Please output the entries that follow exactly, without a single image.

Content starts

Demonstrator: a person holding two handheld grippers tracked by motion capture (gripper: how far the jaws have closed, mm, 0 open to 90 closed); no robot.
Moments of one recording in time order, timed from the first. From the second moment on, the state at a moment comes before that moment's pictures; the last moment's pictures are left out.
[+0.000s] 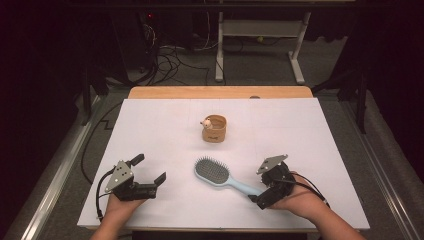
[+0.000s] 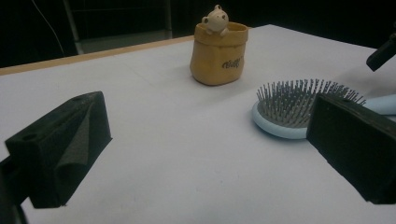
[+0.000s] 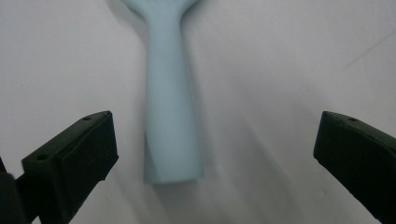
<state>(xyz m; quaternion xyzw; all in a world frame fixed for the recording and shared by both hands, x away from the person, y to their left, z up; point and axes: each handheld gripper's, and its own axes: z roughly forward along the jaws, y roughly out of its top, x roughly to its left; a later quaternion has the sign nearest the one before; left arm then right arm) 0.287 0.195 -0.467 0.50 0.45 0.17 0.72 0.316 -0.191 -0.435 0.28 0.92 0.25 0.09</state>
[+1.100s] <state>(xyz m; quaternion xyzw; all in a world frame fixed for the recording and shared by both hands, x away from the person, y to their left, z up) 0.287 0.195 -0.468 0.49 0.45 0.17 0.73 0.360 -0.098 -0.442 0.23 0.94 0.23 0.07</state>
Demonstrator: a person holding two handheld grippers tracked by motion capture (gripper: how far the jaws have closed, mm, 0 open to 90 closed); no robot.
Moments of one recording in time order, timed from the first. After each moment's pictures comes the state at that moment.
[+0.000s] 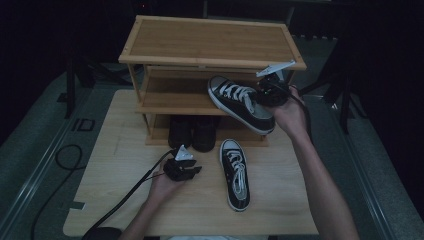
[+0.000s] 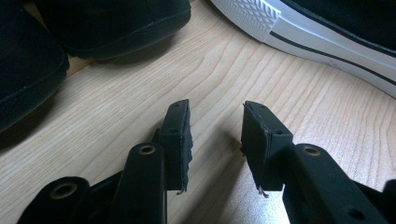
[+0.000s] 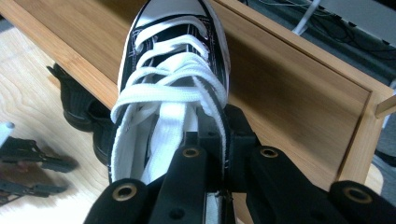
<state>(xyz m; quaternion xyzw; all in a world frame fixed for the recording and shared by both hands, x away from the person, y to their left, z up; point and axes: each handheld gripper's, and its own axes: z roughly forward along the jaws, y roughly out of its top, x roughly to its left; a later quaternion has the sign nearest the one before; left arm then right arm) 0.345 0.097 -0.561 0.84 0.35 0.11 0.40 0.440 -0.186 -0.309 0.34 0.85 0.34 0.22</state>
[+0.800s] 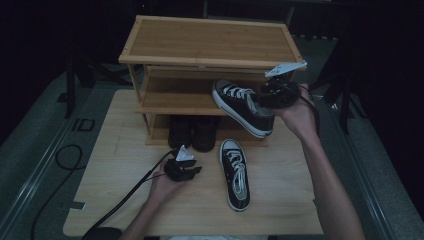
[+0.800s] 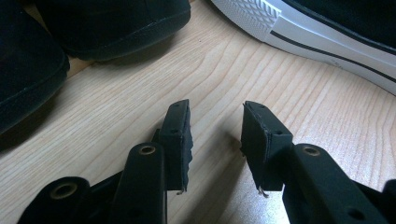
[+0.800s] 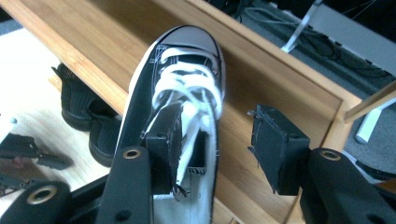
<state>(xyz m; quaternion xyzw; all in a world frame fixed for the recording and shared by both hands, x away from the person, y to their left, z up) 0.344 0.095 -0.561 0.84 0.35 0.12 0.39 0.425 -0.202 -0.296 0.33 0.84 0.36 0.24</state>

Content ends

• [RESPONSE]
Demonstrator: a person holding two handheld grippers tracked by motion capture (gripper: how far the jaws have closed, mm, 0 open to 90 closed); no robot.
Moments of one recording in time order, timed from the first. From the second moment on, the state at a moment comes before that moment's pictures; the last moment's pictures are left out.
[+0.000s] 
[+0.000s] 
[+0.000s] 
<state>(xyz m; quaternion xyzw; all in a world frame fixed for the recording and shared by both hands, x away from the person, y to their left, z up; point and axes: each handheld gripper's, and its own axes: z roughly forward along the jaws, y roughly out of its top, x roughly to its left; a later quaternion has the sign nearest the one before; left arm then right arm) 0.287 0.195 -0.467 0.50 0.45 0.17 0.72 0.316 -0.191 -0.435 0.28 0.92 0.25 0.09</state>
[+1.100s] <state>(xyz m; quaternion xyzw; all in a world frame fixed for the recording and shared by both hands, x away from the person, y to their left, z up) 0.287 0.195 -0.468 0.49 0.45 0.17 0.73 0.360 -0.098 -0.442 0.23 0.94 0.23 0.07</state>
Demonstrator: a person holding two handheld grippers tracked by motion capture (gripper: how far the jaws have closed, mm, 0 open to 90 closed); no robot.
Moments of one recording in time order, timed from the first. After each moment's pictures comes the state at that moment.
[+0.000s] 
[+0.000s] 
[+0.000s] 
<state>(xyz m; quaternion xyzw; all in a world frame fixed for the recording and shared by both hands, x away from the person, y to their left, z up; point and axes: each handheld gripper's, and its own axes: z roughly forward along the jaws, y roughly out of its top, x roughly to its left; a later quaternion has the sign nearest the one before; left arm then right arm) 0.345 0.097 -0.561 0.84 0.35 0.11 0.40 0.440 -0.186 -0.309 0.34 0.85 0.34 0.22</state>
[+0.800s] 
[+0.800s] 
[+0.800s] 
<state>(xyz m; quaternion xyzw; all in a world frame fixed for the recording and shared by both hands, x away from the person, y to their left, z up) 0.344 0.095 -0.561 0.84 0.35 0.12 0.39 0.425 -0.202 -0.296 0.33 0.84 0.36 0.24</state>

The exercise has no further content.